● **What the exercise asks**: Print the data once more, exactly as supplied.

● **Data shown**:

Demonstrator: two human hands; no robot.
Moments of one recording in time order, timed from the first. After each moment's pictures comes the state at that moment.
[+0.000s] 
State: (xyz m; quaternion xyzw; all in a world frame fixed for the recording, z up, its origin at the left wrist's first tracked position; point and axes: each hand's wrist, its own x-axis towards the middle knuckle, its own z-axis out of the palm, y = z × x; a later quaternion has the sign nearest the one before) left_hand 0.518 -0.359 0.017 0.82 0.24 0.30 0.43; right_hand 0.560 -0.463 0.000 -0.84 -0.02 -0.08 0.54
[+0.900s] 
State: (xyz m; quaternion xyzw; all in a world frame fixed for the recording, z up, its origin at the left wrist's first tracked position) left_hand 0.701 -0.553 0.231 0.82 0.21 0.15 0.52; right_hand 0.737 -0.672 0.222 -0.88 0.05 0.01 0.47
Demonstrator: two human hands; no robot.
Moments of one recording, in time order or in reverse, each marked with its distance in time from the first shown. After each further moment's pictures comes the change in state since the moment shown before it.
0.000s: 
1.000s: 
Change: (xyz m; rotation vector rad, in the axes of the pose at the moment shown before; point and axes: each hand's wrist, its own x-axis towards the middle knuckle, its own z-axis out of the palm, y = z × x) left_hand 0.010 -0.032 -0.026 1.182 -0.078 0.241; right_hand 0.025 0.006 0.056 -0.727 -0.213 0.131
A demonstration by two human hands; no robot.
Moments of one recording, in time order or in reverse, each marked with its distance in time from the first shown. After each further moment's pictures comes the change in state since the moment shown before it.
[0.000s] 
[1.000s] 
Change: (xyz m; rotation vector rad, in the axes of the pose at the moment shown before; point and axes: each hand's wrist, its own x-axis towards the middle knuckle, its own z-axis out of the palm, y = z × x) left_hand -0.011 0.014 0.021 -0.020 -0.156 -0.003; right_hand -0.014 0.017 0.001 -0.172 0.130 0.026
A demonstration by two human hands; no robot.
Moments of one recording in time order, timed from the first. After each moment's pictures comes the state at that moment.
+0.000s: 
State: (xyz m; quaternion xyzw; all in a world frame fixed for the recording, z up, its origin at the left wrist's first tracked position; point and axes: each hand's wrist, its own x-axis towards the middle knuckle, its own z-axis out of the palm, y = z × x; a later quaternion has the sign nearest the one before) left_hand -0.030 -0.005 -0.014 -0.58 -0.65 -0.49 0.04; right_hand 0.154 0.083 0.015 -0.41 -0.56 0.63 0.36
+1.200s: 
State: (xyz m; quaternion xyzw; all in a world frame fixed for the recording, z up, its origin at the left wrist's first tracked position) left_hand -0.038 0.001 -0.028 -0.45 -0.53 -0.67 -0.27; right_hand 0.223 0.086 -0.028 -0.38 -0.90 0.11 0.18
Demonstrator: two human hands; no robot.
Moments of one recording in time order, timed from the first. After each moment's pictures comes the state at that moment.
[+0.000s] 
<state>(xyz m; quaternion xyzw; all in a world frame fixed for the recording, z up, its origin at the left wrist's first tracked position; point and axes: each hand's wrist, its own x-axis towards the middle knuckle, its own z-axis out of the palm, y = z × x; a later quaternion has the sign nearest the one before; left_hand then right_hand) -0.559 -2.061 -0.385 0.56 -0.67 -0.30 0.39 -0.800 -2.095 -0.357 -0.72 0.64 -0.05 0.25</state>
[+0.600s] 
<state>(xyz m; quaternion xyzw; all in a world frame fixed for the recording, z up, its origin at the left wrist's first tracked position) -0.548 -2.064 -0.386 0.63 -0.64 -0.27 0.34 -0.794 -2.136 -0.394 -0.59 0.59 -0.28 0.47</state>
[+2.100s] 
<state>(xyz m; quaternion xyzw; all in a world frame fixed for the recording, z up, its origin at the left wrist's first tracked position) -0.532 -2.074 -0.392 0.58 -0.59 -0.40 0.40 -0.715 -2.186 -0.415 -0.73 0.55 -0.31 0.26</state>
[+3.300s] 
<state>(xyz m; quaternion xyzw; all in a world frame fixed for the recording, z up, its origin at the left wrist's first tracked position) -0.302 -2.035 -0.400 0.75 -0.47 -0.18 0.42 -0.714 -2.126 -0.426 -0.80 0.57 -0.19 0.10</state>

● **Written answer**:
Demonstrator: two human hands; no robot.
Moments of one recording in time order, timed from the first. After each moment's pictures comes the state at that moment.
[+0.000s] 
State: (xyz m; quaternion xyzw; all in a world frame fixed for the recording, z up, its origin at the left wrist's first tracked position; point and axes: each hand's wrist, its own x-axis towards the middle knuckle, its own z-axis out of the palm, y = z × x; a later quaternion has the sign nearest the one before) left_hand 0.518 -0.359 0.017 0.82 0.24 0.30 0.43; right_hand 0.560 -0.463 0.000 -0.84 -0.02 -0.08 0.54
[+0.900s] 
State: (xyz m; quaternion xyzw; all in a world frame fixed for the recording, z up, its origin at the left wrist's first tracked position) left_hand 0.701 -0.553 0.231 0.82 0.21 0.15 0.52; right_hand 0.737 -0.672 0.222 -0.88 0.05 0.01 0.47
Demonstrator: two human hands; no robot.
Moments of one recording, in time order or in reverse, each marked with its distance in time from the first shown. After each further moment's pictures comes the change in state since the moment shown before it.
0.000s: 
1.000s: 
Change: (xyz m; rotation vector rad, in the axes of the pose at the moment shown before; point and axes: each hand's wrist, its own x-axis towards the middle knuckle, its own z-axis out of the palm, y = z × x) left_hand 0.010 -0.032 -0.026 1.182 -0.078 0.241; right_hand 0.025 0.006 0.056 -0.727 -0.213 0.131
A demonstration by two human hands; no robot.
Moments of one recording, in time order or in reverse, each marked with its distance in time from the first shown. After each further moment's pictures comes the change in state since the moment shown before it.
[0.000s] 
[1.000s] 
Change: (xyz m; rotation vector rad, in the axes of the pose at the moment shown before; point and axes: each hand's wrist, its own x-axis towards the middle knuckle, its own z-axis out of the palm, y = z × x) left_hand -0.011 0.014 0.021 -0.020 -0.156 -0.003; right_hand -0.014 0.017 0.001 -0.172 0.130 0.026
A demonstration by two human hands; no robot.
Moments of one recording in time order, timed from the first. After each moment's pictures comes the state at that moment.
+0.000s: 
State: (xyz m; quaternion xyzw; all in a world frame fixed for the recording, z up, its origin at the left wrist's first tracked position; point and axes: each hand's wrist, its own x-axis towards the middle knuckle, its own z-axis out of the palm, y = z × x; a later quaternion has the sign nearest the one before) left_hand -0.030 -0.005 -0.014 -0.58 -0.65 -0.49 0.04; right_hand 0.154 0.083 0.015 -0.41 -0.56 0.63 0.36
+1.200s: 
State: (xyz m; quaternion xyzw; all in a world frame fixed for the recording, z up, its origin at the left wrist's first tracked position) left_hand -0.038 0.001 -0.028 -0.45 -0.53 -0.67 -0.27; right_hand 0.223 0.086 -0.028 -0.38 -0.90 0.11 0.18
Demonstrator: two human hands; no robot.
Moments of one recording in time order, timed from the first. After each moment's pictures comes the state at that moment.
[+0.000s] 
<state>(xyz m; quaternion xyzw; all in a world frame fixed for the recording, z up, its origin at the left wrist's first tracked position; point and axes: each hand's wrist, its own x-axis towards the middle knuckle, its own z-axis out of the palm, y = z × x; a later quaternion has the sign nearest the one before; left_hand then right_hand) -0.559 -2.061 -0.385 0.56 -0.67 -0.30 0.39 -0.800 -2.095 -0.357 -0.72 0.64 -0.05 0.25</state>
[+0.600s] 
<state>(xyz m; quaternion xyzw; all in a world frame fixed for the recording, z up, its origin at the left wrist's first tracked position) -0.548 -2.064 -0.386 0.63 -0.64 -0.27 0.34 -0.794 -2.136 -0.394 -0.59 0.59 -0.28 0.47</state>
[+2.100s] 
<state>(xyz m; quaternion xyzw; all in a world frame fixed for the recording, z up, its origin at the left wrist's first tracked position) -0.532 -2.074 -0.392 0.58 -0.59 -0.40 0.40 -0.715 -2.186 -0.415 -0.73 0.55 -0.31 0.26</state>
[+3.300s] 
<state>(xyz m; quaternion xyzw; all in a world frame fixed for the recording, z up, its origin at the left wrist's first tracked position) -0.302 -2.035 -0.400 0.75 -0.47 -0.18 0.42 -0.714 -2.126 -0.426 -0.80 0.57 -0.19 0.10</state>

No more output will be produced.